## [Exercise directions]
Print the data that follows exactly, leaving nothing out.

Records drawn from a dataset
+ + + +
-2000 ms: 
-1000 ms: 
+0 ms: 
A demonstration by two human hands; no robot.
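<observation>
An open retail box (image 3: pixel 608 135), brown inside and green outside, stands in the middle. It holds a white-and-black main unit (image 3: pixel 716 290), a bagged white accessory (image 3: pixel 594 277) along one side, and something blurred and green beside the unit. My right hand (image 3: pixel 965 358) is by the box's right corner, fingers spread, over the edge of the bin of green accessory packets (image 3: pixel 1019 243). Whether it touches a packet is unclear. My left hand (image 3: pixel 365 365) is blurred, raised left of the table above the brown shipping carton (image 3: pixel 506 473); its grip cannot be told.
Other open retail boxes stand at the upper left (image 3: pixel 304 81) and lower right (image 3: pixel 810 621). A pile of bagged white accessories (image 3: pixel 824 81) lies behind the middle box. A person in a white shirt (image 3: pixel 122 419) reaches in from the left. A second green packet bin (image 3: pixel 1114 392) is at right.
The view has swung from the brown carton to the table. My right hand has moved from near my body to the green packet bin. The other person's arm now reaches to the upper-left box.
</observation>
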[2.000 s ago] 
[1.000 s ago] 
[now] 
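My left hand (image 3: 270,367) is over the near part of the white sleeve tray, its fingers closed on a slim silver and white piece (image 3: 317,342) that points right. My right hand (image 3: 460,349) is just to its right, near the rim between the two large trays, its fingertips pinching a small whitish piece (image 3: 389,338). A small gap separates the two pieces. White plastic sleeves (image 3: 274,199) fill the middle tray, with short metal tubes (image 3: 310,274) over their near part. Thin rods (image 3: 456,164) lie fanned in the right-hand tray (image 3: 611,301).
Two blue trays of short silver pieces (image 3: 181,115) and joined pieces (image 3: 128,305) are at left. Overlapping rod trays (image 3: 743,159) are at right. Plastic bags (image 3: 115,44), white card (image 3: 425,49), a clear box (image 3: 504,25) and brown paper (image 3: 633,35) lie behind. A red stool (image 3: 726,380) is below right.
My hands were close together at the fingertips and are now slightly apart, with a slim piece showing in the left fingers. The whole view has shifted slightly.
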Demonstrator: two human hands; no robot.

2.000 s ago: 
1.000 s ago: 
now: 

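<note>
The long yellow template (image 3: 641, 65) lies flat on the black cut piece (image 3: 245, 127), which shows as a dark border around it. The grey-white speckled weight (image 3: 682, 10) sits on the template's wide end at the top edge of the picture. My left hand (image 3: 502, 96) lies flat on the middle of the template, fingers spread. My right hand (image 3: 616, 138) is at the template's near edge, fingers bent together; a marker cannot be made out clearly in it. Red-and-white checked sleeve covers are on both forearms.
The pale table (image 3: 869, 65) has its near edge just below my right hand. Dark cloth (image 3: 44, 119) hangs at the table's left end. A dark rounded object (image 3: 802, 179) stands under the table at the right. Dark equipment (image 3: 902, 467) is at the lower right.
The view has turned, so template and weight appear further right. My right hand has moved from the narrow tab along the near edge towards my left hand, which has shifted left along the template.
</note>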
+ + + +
## [Exercise solution]
-2000 ms: 
-1000 ms: 
+0 ms: 
A demonstration by two human hands; no robot.
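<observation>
An open retail box (image 3: pixel 608 135), brown inside and green outside, stands in the middle. It holds a white-and-black main unit (image 3: pixel 716 290), a bagged white accessory (image 3: pixel 594 277) along one side, and something blurred and green beside the unit. My right hand (image 3: pixel 965 358) is by the box's right corner, fingers spread, over the edge of the bin of green accessory packets (image 3: pixel 1019 243). Whether it touches a packet is unclear. My left hand (image 3: pixel 365 365) is blurred, raised left of the table above the brown shipping carton (image 3: pixel 506 473); its grip cannot be told.
Other open retail boxes stand at the upper left (image 3: pixel 304 81) and lower right (image 3: pixel 810 621). A pile of bagged white accessories (image 3: pixel 824 81) lies behind the middle box. A person in a white shirt (image 3: pixel 122 419) reaches in from the left. A second green packet bin (image 3: pixel 1114 392) is at right.
The view has swung from the brown carton to the table. My right hand has moved from near my body to the green packet bin. The other person's arm now reaches to the upper-left box.
</observation>
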[2.000 s ago] 
[1.000 s ago] 
[now] 
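My left hand (image 3: 270,367) is over the near part of the white sleeve tray, its fingers closed on a slim silver and white piece (image 3: 317,342) that points right. My right hand (image 3: 460,349) is just to its right, near the rim between the two large trays, its fingertips pinching a small whitish piece (image 3: 389,338). A small gap separates the two pieces. White plastic sleeves (image 3: 274,199) fill the middle tray, with short metal tubes (image 3: 310,274) over their near part. Thin rods (image 3: 456,164) lie fanned in the right-hand tray (image 3: 611,301).
Two blue trays of short silver pieces (image 3: 181,115) and joined pieces (image 3: 128,305) are at left. Overlapping rod trays (image 3: 743,159) are at right. Plastic bags (image 3: 115,44), white card (image 3: 425,49), a clear box (image 3: 504,25) and brown paper (image 3: 633,35) lie behind. A red stool (image 3: 726,380) is below right.
My hands were close together at the fingertips and are now slightly apart, with a slim piece showing in the left fingers. The whole view has shifted slightly.
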Demonstrator: two human hands; no robot.

2.000 s ago: 
1.000 s ago: 
now: 

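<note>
The long yellow template (image 3: 641, 65) lies flat on the black cut piece (image 3: 245, 127), which shows as a dark border around it. The grey-white speckled weight (image 3: 682, 10) sits on the template's wide end at the top edge of the picture. My left hand (image 3: 502, 96) lies flat on the middle of the template, fingers spread. My right hand (image 3: 616, 138) is at the template's near edge, fingers bent together; a marker cannot be made out clearly in it. Red-and-white checked sleeve covers are on both forearms.
The pale table (image 3: 869, 65) has its near edge just below my right hand. Dark cloth (image 3: 44, 119) hangs at the table's left end. A dark rounded object (image 3: 802, 179) stands under the table at the right. Dark equipment (image 3: 902, 467) is at the lower right.
The view has turned, so template and weight appear further right. My right hand has moved from the narrow tab along the near edge towards my left hand, which has shifted left along the template.
</note>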

Work on this exercise has been finished.